Apache Tika is a library to detect document types and extract textual contents and metadata from various file formats. Tika provides a single generic API as a universal type detector and content extractor for many file formats. For more information about Tika, please check the Tika website . KNIME Text Processing extension now integrates Tika and this makes our life incredibly easier when importing documents of any type.
As an example, let’s try to read the book “Pride and Prejudice” by Jane Austen. The book can be downloaded for free from the web site of the Gutenberg Project. Format can be HTML, pdf, or epub. We chose epub, but thanks to the new Tika nodes we could have downloaded the book in pdf or HTML format. We could read all of them easily.

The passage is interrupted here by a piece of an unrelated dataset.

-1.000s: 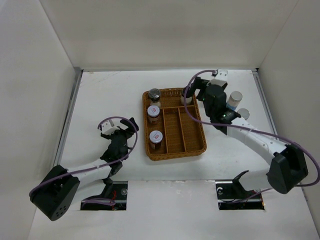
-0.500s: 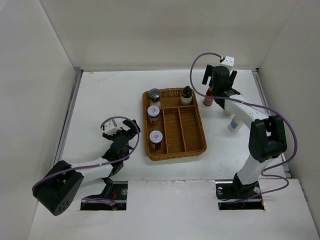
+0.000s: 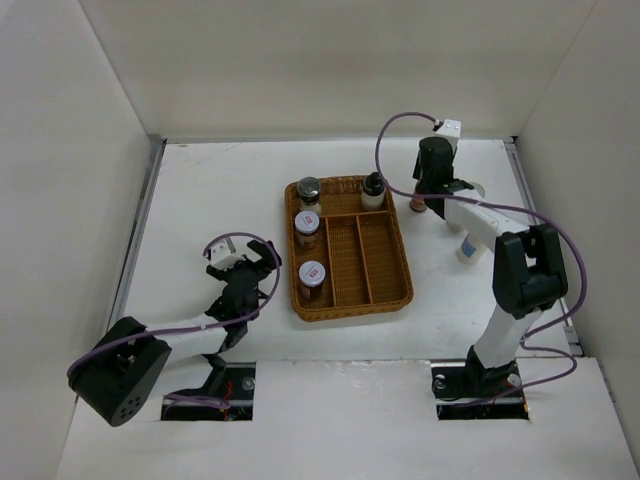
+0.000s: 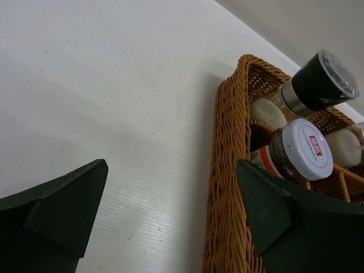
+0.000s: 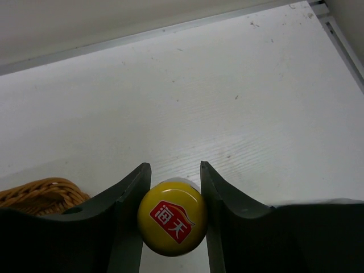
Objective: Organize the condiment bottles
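The brown wicker tray (image 3: 388, 262) holds the grey-capped shaker (image 3: 308, 187), two red-white-lidded jars (image 3: 305, 222) (image 3: 313, 273) and the black-capped bottle (image 3: 373, 188). My right gripper (image 3: 430, 190) is at the back, right of the tray, shut on the slim red yellow-capped bottle (image 3: 414, 206). In the right wrist view its yellow cap (image 5: 172, 219) sits between both fingers, touching them. One tall white blue-labelled bottle (image 3: 467, 246) stands right of the arm; a second (image 3: 477, 190) is mostly hidden behind it. My left gripper (image 3: 245, 275) is open and empty, left of the tray.
The left wrist view shows the tray's woven rim (image 4: 227, 170) close to the right finger, with the shaker (image 4: 318, 85) and a jar (image 4: 304, 149) behind it. The back wall's metal edge (image 5: 170, 31) runs just beyond the right gripper.
My right gripper left the black-capped bottle in the tray's back right corner, swung back and right, and came down around the slim red bottle. The left arm barely moved.
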Available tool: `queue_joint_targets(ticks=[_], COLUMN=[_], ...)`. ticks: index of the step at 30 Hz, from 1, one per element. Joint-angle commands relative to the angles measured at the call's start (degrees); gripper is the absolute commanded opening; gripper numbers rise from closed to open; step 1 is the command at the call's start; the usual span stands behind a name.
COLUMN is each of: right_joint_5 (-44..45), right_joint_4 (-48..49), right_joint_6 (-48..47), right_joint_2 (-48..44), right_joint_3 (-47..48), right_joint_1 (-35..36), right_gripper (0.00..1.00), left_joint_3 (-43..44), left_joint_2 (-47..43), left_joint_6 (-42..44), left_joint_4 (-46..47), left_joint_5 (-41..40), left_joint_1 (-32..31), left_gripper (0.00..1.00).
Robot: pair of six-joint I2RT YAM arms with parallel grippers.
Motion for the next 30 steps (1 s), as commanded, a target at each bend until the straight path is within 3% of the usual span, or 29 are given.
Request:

Indeed, the document format supported by the Tika library is endless, as you can see by the size of the curoser in the Exclude frame of the configuration dialog of the Tika Parser node we used to read the downloaded epub document of the book “Pride and Prejudice”. Supported formats include: epub, pdf, docx, pptx, fit, html, iboks, jar, midi, mime, mp3, mp4, odc, p7*, png, tiff, and many many more.
Figure 1. Configuration Window of the Tika Parser node. Notice the long list of supported formats in the Exclude frame. We chose to read the epub format.
The resulting word cloud is displayed in figure 2, where you can see Elizabeth at the center as it probably should be for the main book’s character.
The workflow used to import the book document and to build the word cloud is displayed in figure 3.
Figure 2. Word cloud built on the book “Pride and Prejudice” by Jane Austen. Notice the central position of the main character.
Figure 3. KNIME workflow to create the word cloud from the book “Pride and Prejudice”. Notice the Tika Parser node at the beginning to read the epub document.